– Уйти? – пискнул он жалостливо.
Стрый хмыкнул ехидно:
– Боишься, что дядюшка сердцем изойдет, тебя искаючи?
Голос могучана пронесся над полем, и в траве испуганно умолкли насекомые. Даже ветерок утих, боясь напомнить о себе неосторожным шорохом стеблей. Гигантский конь, будто высеченный из угольной горы, неспешно ступал. Копыта глухо попирали землю, вырывая жирные комья.
Ивашка призадумался: в то, что дядька Нечай опечалится пропаже нерадивого братучада, не верится, от потери стада взвоет скорее. Но и так неожиданно, махом порвать со знакомым окружением – страшновато.
– На что я сгожусь? – спросил он пересохшим ртом. – В городе коров нет. Человек я маленький, ничтожный, толку не будет.
Конь фыркнул насмешливо, воевода вслед хохотнул:
– Ну, любой человек приносит пользу, даже мертвый. Иногда ничтожный способен вознестись выше богов.
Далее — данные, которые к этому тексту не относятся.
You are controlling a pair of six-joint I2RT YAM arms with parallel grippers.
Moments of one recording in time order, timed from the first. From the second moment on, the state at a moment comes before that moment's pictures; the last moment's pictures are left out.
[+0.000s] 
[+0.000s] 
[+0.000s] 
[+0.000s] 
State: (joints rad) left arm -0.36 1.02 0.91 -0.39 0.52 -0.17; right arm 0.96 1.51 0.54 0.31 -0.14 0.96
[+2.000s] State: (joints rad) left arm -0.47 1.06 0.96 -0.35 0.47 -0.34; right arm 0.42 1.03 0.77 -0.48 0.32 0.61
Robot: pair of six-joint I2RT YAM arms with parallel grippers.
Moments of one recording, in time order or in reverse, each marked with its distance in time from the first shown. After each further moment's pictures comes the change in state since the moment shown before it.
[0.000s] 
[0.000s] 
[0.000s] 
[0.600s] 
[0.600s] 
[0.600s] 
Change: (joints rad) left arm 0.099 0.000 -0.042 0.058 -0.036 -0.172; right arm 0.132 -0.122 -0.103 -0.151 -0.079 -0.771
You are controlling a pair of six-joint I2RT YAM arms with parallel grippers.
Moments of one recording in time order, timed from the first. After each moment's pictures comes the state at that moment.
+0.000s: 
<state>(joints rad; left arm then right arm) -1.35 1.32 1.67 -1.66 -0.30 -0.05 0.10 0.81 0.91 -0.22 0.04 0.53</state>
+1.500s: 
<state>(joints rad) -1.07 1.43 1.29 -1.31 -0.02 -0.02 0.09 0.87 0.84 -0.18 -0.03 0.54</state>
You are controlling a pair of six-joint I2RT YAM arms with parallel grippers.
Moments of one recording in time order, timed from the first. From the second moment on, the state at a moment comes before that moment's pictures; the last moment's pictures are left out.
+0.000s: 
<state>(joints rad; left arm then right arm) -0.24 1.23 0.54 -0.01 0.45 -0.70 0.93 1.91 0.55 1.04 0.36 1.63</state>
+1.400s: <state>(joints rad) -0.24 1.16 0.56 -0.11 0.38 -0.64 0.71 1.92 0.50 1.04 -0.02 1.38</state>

А пока пристрою тебя на конюшне. Дело нехитрое, освоишь.
Ивашка не понял, как можно быть выше богов и какая польза от мертвых, но промолчал. Проклюнулась надежда на более хорошую жизнь: прислуживать у боярина или знатного витязя куда лучше, чем жить в холодной строгости дядьки, постоянно попрекающего куском.
Стрый легонько коснулся пальцами хрупких плеч, ощупал осторожно, пастушок услышал участливое:
– Что такой худой, не кормили, что ли?
Ивашка помялся:
– Да кормили, но в избе закон хватать быстро, семья-то большая. А старшие часто отбирают лишний кусок, говорят, надо держать в строгости, а сами пухнут на глазах.
Стрый сочувственно поцокал, пастушок, ободренный поддержкой великана, продолжил с жарким хвастовством:
– Дядька грит, я слабый, потому что добрый, не могу кулаками работать, жаль бить людёв.
– Что еще говорит дядька? – спросил Стрый насмешливо.
– Говорит, добрым быть тяжко, зло теснит со страшной силой, диво, что хорошие люди на свете не переводятся. А ежели добро ответит кулаками, то и не добро вовсе, вот так.
Воевода скорчил презрительно лицо, сказал сварливо:
– Дурак твой дядька! Вот, посмотри на мои кулаки.
Пастушок с затаенным восхищением и боязнью глянул на рельефные валуны с бляхами твердых мозолей. Открытой ладонью можно укрыться, как одеялом, с головы до пят.